Markov Decision Process Design: A Framework for Integrating Strategic and Operational Decisions
Seth Brown, Saumya Sinha, Andrew J Schaefer
TL;DR
The paper addresses optimal design of systems intended for repeated use under uncertainty by integrating a static design decision with a dynamic operational policy. It develops a bilevel linear MIP framework where the leader selects design variables $\mathbf{x}$ and the followers solve $|\mathcal{K}|$ LPs representing infinite-horizon discounted-cost MDPs, with costs affine in $\mathbf{x}$. By replacing follower value functions with variables and using dualization plus big-M, the authors provide a single-level MIP reformulation that can be solved with off-the-shelf solvers, while also outlining the conditions under which the bilevel formulation is preferable. The approach is demonstrated across reliability, inventory management, and queue design problems, with a numerical study showing feasibility for realistically sized instances and highlighting how complexity scales with MDP size, scenarios, and leader variables.
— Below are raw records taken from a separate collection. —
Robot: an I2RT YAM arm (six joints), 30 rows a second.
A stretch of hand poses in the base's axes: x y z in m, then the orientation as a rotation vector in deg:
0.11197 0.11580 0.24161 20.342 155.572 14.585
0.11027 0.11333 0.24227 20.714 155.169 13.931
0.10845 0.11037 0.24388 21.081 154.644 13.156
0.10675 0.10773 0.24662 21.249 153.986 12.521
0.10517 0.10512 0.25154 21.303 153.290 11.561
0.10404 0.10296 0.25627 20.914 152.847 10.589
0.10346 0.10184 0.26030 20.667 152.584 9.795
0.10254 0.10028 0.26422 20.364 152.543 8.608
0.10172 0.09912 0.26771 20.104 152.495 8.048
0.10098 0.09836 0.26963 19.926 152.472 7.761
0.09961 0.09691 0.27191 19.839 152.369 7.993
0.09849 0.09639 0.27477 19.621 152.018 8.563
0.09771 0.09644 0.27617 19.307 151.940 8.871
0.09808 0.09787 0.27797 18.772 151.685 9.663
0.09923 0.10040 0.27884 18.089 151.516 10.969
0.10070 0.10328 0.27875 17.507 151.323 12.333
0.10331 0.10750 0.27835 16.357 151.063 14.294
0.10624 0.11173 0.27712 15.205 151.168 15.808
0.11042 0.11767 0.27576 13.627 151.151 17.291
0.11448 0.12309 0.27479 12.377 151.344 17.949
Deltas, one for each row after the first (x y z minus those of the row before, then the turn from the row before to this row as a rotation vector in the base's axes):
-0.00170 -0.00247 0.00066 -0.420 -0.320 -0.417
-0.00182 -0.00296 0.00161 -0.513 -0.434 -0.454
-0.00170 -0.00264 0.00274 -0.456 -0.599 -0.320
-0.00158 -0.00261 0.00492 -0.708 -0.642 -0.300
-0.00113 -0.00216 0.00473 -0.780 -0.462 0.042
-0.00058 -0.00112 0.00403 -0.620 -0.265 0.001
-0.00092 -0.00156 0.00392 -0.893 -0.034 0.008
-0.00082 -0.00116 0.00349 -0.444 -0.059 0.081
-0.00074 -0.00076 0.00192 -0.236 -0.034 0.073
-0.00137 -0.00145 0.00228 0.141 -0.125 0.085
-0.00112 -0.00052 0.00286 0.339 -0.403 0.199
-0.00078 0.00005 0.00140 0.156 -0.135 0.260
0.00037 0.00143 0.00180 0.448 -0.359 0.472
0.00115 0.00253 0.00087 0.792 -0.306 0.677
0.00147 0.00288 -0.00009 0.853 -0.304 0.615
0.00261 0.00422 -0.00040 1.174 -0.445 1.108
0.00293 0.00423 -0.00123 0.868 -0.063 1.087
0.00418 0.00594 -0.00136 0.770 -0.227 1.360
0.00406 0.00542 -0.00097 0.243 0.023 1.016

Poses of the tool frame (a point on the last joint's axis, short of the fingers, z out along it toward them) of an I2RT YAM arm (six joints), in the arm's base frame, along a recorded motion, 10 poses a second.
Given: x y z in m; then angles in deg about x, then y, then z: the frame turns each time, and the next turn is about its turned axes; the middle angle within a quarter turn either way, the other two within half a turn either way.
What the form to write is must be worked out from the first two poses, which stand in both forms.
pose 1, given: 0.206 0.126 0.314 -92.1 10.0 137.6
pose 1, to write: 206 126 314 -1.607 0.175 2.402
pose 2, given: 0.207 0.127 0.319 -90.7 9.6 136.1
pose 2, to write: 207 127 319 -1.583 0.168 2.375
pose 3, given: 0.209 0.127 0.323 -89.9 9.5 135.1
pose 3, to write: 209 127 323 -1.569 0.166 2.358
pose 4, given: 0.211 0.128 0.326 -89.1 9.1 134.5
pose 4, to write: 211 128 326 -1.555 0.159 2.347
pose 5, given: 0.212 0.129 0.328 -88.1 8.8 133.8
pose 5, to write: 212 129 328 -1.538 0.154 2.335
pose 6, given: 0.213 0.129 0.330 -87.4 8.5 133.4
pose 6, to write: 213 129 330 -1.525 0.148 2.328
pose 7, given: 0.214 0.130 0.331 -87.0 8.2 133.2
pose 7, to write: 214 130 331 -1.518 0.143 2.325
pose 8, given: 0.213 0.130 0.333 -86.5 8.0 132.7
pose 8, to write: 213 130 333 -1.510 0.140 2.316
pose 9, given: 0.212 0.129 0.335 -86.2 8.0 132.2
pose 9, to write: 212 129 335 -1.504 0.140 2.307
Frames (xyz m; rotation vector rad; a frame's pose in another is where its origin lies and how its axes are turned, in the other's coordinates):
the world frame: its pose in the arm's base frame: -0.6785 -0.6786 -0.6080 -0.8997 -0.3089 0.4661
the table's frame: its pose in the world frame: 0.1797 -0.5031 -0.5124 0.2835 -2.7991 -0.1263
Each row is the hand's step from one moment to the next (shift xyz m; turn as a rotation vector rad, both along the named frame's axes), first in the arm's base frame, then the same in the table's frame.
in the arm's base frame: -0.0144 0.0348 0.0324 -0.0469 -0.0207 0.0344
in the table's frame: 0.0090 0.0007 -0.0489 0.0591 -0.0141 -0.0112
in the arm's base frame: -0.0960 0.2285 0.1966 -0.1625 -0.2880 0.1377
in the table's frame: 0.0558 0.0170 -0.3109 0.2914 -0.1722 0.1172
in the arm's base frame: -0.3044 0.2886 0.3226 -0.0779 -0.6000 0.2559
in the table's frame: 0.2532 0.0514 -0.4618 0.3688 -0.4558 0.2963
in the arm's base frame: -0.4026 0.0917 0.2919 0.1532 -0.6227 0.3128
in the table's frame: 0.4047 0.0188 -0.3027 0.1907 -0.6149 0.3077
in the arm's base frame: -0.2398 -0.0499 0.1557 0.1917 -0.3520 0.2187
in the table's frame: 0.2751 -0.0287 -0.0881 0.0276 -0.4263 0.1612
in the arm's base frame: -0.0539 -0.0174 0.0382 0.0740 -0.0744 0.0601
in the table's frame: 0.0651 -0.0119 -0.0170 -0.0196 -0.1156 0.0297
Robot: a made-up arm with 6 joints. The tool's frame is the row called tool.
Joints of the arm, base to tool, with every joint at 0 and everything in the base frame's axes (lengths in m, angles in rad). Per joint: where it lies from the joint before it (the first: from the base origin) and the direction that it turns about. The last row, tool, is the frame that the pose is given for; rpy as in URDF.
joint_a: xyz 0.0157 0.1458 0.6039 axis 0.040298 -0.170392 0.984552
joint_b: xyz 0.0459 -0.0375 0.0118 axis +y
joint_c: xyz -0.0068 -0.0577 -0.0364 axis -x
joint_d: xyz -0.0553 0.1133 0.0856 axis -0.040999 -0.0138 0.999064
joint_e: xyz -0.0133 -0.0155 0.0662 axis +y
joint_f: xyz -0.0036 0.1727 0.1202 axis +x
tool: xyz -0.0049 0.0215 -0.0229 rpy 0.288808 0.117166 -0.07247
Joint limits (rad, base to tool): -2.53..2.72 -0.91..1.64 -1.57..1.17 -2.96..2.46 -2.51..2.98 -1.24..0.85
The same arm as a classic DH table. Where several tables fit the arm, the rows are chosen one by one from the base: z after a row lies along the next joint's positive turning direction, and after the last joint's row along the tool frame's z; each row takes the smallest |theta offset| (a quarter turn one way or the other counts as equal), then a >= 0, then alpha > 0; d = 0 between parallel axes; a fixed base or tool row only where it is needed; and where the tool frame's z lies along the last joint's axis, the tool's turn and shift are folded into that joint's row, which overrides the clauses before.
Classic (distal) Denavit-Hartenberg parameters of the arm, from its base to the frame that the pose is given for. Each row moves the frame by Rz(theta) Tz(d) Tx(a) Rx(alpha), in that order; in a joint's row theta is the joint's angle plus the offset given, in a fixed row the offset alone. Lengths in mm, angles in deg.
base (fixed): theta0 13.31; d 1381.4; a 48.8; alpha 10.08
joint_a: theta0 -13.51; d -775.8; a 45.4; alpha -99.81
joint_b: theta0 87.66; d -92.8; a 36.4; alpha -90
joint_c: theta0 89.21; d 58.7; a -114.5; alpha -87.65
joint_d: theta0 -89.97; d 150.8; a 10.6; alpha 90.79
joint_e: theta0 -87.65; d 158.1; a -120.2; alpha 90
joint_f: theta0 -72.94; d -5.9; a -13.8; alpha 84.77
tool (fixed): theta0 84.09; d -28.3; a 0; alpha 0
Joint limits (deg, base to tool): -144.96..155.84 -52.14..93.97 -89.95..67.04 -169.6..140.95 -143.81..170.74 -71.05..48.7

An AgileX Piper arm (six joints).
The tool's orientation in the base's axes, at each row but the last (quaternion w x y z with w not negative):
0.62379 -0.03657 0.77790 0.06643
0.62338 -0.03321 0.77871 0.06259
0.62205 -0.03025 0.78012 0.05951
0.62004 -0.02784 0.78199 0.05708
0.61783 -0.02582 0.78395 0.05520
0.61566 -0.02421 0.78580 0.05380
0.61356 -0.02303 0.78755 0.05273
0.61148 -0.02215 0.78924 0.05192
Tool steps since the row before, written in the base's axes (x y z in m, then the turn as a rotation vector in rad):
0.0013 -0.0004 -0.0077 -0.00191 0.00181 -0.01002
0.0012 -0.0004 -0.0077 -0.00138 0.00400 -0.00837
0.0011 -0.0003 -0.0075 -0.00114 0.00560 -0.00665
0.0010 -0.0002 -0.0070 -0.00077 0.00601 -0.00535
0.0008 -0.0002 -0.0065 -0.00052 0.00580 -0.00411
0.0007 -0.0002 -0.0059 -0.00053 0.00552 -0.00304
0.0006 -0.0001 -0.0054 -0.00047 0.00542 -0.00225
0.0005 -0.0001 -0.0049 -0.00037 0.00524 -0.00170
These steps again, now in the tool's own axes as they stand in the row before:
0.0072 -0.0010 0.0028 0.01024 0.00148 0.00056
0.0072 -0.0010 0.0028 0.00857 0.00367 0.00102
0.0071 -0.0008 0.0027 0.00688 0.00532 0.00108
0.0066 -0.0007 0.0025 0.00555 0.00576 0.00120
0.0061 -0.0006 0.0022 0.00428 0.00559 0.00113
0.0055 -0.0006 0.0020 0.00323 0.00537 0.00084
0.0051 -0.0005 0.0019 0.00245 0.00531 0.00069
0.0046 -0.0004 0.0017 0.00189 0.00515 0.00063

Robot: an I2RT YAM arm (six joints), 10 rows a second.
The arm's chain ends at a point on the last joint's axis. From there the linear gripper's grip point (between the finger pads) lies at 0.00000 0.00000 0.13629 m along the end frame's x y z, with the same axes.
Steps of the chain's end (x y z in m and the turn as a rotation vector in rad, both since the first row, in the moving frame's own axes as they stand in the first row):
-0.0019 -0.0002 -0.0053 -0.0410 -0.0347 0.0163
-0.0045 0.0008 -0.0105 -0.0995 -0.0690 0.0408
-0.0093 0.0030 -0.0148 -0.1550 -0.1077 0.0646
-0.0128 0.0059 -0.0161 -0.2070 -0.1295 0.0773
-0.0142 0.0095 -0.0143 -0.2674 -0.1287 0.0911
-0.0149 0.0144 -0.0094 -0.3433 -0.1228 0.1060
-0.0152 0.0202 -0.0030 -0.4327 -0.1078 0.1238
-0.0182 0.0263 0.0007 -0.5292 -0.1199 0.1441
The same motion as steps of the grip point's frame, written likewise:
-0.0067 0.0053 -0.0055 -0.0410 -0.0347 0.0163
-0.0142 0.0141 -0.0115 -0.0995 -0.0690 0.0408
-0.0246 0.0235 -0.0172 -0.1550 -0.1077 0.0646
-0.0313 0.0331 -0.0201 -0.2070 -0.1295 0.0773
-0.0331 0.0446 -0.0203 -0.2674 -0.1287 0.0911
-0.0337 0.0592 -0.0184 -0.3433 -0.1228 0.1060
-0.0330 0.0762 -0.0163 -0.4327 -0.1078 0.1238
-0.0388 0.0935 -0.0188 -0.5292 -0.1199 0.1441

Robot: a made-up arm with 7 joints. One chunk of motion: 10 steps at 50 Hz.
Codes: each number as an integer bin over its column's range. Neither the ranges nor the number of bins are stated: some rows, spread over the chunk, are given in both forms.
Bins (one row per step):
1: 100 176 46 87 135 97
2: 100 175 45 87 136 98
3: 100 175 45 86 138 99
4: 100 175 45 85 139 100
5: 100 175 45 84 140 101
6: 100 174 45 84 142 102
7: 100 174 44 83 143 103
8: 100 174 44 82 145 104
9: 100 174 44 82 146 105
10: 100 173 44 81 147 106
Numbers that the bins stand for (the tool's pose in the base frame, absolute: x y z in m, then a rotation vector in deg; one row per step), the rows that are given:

This framework enables integrated strategic and operational decision making with potential efficiency and profitability gains in practice.
Abstract
We consider the problem of optimally designing a system for repeated use under uncertainty. We develop a modeling framework that integrates design and operational phases, which are represented by a mixed-integer program and discounted-cost infinite-horizon Markov decision processes, respectively. We seek to simultaneously minimize the design costs and the subsequent expected operational costs. This problem setting arises naturally in several application areas, as we illustrate through examples. We derive a bilevel mixed-integer linear programming formulation for the problem and perform a computational study to demonstrate that realistic instances can be solved numerically.